TASK ITEM ::
Whatever the records below say, write them all out exactly.
-- DATA LISTING follows --
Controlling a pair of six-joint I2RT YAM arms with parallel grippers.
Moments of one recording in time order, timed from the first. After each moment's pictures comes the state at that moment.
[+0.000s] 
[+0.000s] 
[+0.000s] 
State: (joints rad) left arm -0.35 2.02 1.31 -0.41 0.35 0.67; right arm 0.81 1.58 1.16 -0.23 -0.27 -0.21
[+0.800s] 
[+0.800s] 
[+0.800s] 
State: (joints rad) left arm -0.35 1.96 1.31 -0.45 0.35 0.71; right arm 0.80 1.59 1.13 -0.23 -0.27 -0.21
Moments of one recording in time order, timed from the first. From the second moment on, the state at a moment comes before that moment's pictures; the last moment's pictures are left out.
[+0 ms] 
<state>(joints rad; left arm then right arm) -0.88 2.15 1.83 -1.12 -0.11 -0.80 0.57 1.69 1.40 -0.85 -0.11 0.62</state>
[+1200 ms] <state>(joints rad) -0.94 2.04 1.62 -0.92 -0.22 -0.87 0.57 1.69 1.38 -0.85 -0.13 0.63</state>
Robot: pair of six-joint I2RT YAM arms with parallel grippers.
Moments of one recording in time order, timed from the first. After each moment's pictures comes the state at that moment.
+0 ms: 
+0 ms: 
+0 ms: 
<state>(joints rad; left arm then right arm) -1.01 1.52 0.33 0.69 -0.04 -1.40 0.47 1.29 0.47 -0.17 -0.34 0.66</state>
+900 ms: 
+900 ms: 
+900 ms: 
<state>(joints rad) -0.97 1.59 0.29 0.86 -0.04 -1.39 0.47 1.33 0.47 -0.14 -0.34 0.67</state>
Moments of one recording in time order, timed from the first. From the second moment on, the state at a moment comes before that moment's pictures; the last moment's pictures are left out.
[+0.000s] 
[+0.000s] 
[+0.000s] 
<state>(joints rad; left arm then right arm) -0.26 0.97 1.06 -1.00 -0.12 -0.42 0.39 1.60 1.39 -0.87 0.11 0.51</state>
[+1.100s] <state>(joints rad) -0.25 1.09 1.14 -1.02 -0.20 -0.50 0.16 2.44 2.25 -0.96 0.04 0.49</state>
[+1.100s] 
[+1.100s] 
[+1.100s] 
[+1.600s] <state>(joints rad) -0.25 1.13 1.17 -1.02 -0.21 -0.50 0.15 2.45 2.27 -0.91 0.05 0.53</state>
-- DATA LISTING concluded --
ANSWER ::
Controlling a pair of six-joint I2RT YAM arms with parallel grippers.
Moments of one recording in time order, timed from the first. After each moment's pictures comes the state at that moment.
[+0.000s] 
[+0.000s] 
[+0.000s] 
State: (joints rad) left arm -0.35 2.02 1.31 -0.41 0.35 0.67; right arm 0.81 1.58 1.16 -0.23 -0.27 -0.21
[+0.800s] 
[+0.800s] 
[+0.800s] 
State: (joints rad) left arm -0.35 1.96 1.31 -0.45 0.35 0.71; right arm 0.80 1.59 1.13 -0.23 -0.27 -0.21
Moments of one recording in time order, timed from the first. From the second moment on, the state at a moment comes before that moment's pictures; the last moment's pictures are left out.
[+0 ms] 
<state>(joints rad; left arm then right arm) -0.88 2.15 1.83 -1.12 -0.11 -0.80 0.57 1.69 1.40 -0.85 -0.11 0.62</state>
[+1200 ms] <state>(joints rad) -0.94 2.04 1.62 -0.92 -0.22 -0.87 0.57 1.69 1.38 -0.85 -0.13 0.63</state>
Robot: pair of six-joint I2RT YAM arms with parallel grippers.
Moments of one recording in time order, timed from the first. After each moment's pictures comes the state at that moment.
+0 ms: 
+0 ms: 
+0 ms: 
<state>(joints rad; left arm then right arm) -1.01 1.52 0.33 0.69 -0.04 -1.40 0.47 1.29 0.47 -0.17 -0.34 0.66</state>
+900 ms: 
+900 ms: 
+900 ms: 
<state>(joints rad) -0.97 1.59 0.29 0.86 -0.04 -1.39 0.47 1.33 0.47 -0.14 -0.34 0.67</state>
Moments of one recording in time order, timed from the first. From the second moment on, the state at a moment comes before that moment's pictures; the last moment's pictures are left out.
[+0.000s] 
[+0.000s] 
[+0.000s] 
<state>(joints rad; left arm then right arm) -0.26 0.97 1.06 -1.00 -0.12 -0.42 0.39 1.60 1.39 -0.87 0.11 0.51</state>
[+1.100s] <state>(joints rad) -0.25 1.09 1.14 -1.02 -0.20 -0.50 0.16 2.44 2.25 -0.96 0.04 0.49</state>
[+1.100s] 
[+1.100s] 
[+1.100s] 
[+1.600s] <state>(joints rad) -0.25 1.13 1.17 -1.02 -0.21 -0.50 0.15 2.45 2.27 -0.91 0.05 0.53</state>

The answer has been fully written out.